À l’heure actuelle, l’industrie du raffinage en Corée du Sud fait face à une crise d’exploitation en raison de l’interruption des importations de pétrole brut et de la hausse spectaculaire des coûts de transport. En outre, les entreprises de pétrochimie ont déjà vu leur capacité bénéficiaire diminuer à cause de l’excès d’offre provoqué par la Chine, et elles doivent maintenant faire face au risque de mise à l’arrêt de la production, faute d’approvisionnement en matières premières. La majeure partie de l’énergie dont dépend l’économie sud-coréenne, comme le pétrole brut, le naphta et le gaz naturel liquéfié, dépend du Moyen-Orient : sa vulnérabilité est désormais clairement mise en évidence.

Tout particulièrement, le naphta — surnommé « la nourriture industrielle » — si son approvisionnement venait à être interrompu, entraînerait un blocage de la production de produits chimiques majeurs comme l’éthylène et le propylène, provoquant ensuite des effets en chaîne sur l’approvisionnement en résines synthétiques et en produits en plastique. De manière similaire, l’industrie des pièces automobiles voit ses coûts de fabrication augmenter en raison de la hausse des prix des pièces d’habillage intérieur et extérieur en plastique, et elle ne peut pas compter sur l’effet du taux de change pour compenser cette hausse ; la baisse de la compétitivité à l’exportation, elle, suscite des inquiétudes.

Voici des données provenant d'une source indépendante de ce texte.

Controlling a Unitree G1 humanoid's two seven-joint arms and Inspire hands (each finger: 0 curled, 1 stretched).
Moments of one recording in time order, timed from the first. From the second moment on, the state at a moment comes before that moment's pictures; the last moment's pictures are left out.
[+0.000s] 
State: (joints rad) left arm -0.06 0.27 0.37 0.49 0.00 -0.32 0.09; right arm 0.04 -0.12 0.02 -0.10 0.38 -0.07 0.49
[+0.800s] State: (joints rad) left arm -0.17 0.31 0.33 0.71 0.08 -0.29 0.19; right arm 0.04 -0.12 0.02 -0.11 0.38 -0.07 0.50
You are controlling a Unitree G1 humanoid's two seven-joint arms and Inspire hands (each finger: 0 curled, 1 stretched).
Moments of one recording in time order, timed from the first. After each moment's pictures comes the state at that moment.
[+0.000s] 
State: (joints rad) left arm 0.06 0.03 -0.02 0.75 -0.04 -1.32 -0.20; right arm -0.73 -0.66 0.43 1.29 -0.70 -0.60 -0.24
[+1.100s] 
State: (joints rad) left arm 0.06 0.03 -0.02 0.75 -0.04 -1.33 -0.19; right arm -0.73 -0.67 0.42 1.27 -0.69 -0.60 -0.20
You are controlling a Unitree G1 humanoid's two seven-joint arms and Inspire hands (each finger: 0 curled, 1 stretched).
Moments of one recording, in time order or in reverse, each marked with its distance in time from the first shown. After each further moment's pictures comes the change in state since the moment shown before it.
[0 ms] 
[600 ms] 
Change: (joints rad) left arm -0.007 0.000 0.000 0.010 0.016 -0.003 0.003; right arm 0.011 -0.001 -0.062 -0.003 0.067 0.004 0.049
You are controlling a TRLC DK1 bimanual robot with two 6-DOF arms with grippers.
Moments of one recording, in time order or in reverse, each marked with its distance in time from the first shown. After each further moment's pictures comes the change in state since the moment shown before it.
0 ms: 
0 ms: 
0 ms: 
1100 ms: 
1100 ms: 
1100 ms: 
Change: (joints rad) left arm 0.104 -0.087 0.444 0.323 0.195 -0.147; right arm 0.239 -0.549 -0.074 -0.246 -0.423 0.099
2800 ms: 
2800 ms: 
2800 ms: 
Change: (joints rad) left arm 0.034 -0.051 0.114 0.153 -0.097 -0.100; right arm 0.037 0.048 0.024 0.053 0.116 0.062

Dans le secteur des semi-conducteurs, l’incertitude liée aux achats de produits chimiques de haute précision menace même le calendrier de production lui-même ; dans la construction, des flambées des prix des matériaux de construction de type pétrochimique pourraient faire perdre de la vigueur aux chantiers, entraînant une hausse des prix de vente et une contraction de l’offre de logements. Par ailleurs, le secteur des produits agricoles pourrait aussi être affecté : en raison de la limitation des matières premières pour les engrais, les récoltes pourraient diminuer et les coûts de production des agriculteurs augmenteraient ; le problème de « l’inflation agricole » pourrait ainsi se faire davantage sentir.

Dans ce contexte, des experts recommandent que le gouvernement et les acteurs privés unissent leurs efforts pour gérer collectivement la crise des chaînes d’approvisionnement, et s’engagent sur le long terme à renforcer la sécurité énergétique et à promouvoir l’amélioration structurelle de la compétitivité industrielle. Quel impact cette tendance aura-t-elle sur l’économie sud-coréenne, et comment elle évoluera par la suite : voilà ce qui suscite un vif intérêt.